*Work request:* Could you repeat the data word for word while skipping the pictures?

*Source data:*

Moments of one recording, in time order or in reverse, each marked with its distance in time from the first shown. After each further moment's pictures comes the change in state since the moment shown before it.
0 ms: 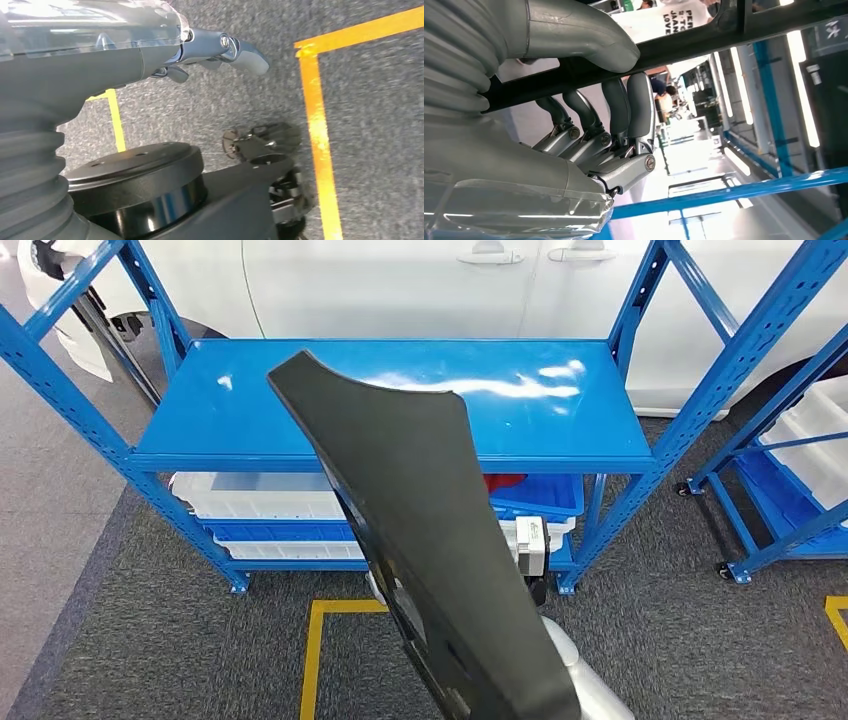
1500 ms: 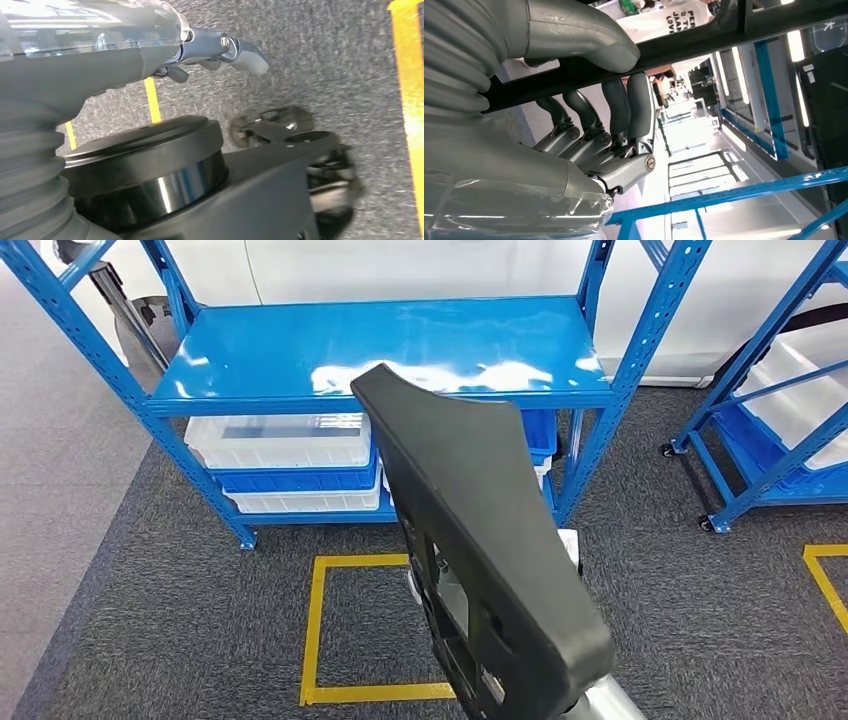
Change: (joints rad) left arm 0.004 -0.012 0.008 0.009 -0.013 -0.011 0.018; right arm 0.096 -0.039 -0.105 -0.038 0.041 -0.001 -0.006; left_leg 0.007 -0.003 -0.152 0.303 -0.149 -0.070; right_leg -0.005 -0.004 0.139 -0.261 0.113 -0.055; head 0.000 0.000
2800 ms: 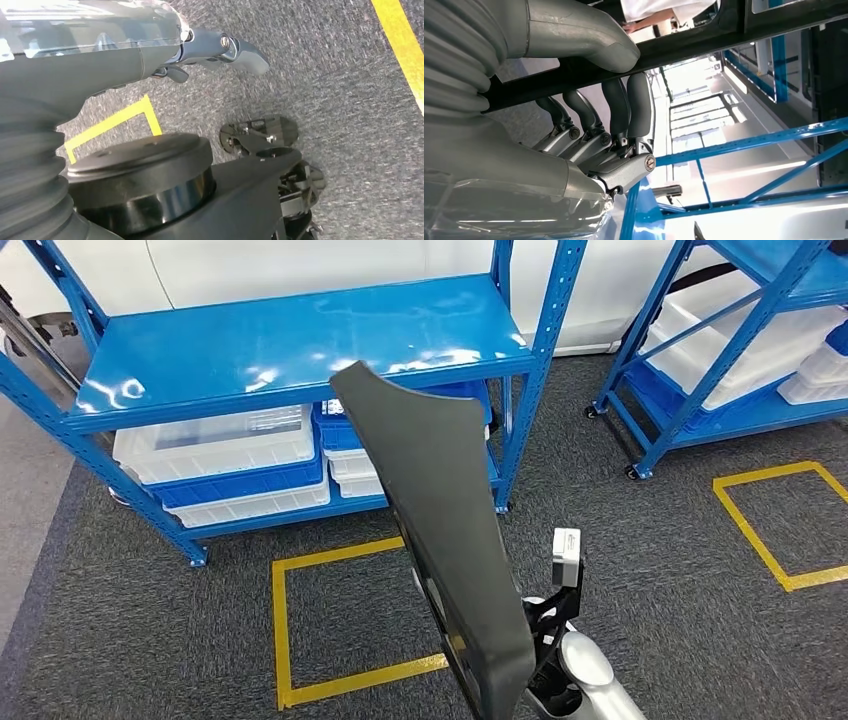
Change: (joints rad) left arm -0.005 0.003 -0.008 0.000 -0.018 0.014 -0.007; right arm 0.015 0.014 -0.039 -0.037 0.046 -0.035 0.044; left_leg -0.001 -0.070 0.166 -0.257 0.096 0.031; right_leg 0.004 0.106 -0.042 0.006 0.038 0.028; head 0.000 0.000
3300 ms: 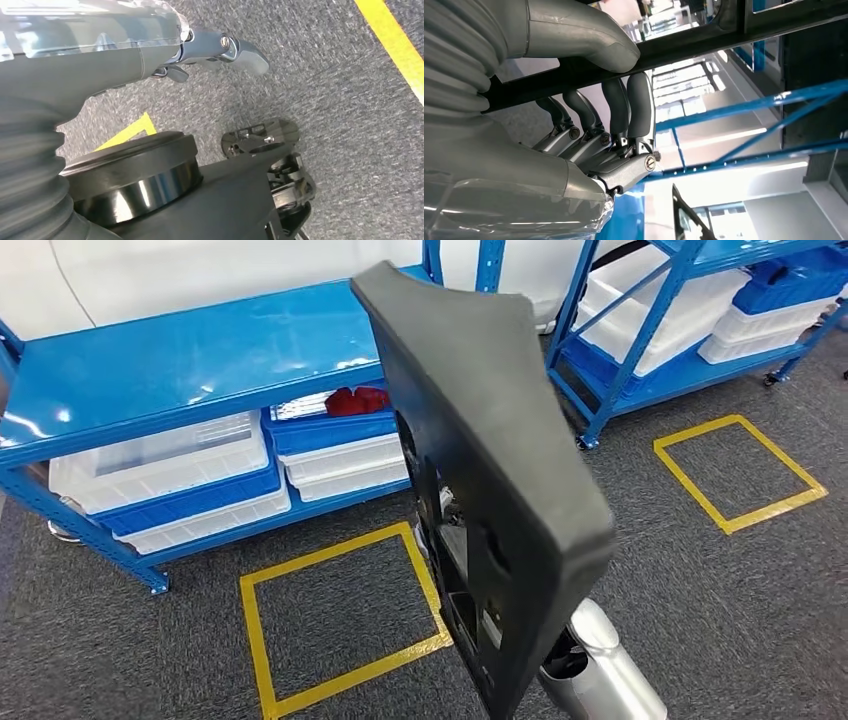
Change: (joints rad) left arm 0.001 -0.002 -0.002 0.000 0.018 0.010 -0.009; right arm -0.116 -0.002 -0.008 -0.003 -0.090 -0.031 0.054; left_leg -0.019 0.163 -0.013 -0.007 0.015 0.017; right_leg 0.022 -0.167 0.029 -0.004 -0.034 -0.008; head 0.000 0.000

*Answer to the exercise:*
Moments of one recording, in time order or in reverse, each marked with its distance in time from the first shown. After each further moment's pictures comes the change in state since the moment shown before it.
0 ms: 
1500 ms: 
Change: (joints rad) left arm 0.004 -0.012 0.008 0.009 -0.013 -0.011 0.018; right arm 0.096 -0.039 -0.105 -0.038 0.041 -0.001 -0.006; left_leg 0.007 -0.003 -0.152 0.303 -0.149 -0.070; right_leg -0.005 -0.004 0.139 -0.261 0.113 -0.055; head 0.000 0.000
2800 ms: 
Change: (joints rad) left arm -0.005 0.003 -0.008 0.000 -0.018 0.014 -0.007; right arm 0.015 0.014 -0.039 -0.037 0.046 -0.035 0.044; left_leg -0.001 -0.070 0.166 -0.257 0.096 0.031; right_leg 0.004 0.106 -0.042 0.006 0.038 0.028; head 0.000 0.000
3300 ms: 
Change: (joints rad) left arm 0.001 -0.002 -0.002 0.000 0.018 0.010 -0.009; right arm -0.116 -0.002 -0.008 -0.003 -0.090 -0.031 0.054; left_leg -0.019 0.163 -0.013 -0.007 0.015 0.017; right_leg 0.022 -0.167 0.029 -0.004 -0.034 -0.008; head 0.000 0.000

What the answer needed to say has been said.